21. On the Download CSR page, click Generate and Download CSR.
22. Click Continue.
23. Switch to one of the existing nodes in the cluster and navigate to the Cluster page.
24. Select Actions > Add a Node.

25. On the Add a Node window, upload the CSR that you downloaded from the new node (in .pem format) and enter a passphrase to use during the joining process.

26. Click Save and Download Bundle to download the certificate bundle from the cluster node.
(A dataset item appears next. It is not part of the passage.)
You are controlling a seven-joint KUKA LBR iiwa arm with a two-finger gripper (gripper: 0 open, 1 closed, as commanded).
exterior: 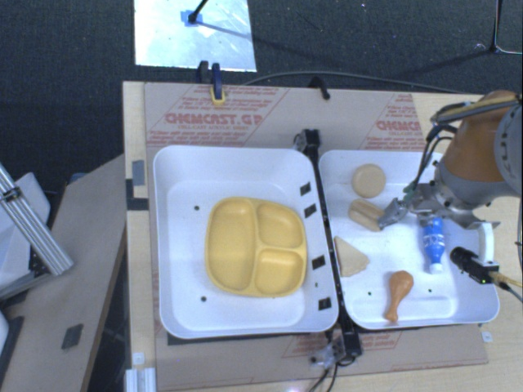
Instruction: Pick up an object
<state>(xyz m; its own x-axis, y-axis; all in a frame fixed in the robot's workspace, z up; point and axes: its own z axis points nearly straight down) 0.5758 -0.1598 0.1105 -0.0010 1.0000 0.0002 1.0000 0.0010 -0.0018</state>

    The certificate bundle is a .zip file you must unpack. It contains both an encrypted SSL certificate in .p12 format and a CA certificate in .pem format.

27. Click OK to close the Add a Node window.
28. Return to the new node and click Continue.

29. On the Node page, upload the encrypted SSL certificate and CA certificate that you downloaded from the cluster node, enter the private IP address of any node in the existing cluster, and enter the passphrase that you selected.

    Note: Cryptographic Security Platform Vault uses the private IP address of its cluster members for cluster communication, such as heartbeat and object store synchronization.

30. Click Join.

    During the joining process, a status page is displayed on the new node. Do not refresh the browser while this is in process.

    The cluster will automatically be placed in maintenance mode.

    The node will restart after the join is complete.

31. When the node has successfully restarted, click Login.

What to Do Next 

• To create a dedicated webGUI account with Cloud Admin privileges that you can use to install the Entrust Policy Agent, see Creating a Cloud Admin User Account.
• To create at least one Cloud VM Set into which you can put the VMs you plan to encrypt, see Creating a Cloud VM Set for the Cryptographic Security Platform Vault for VM Encryption.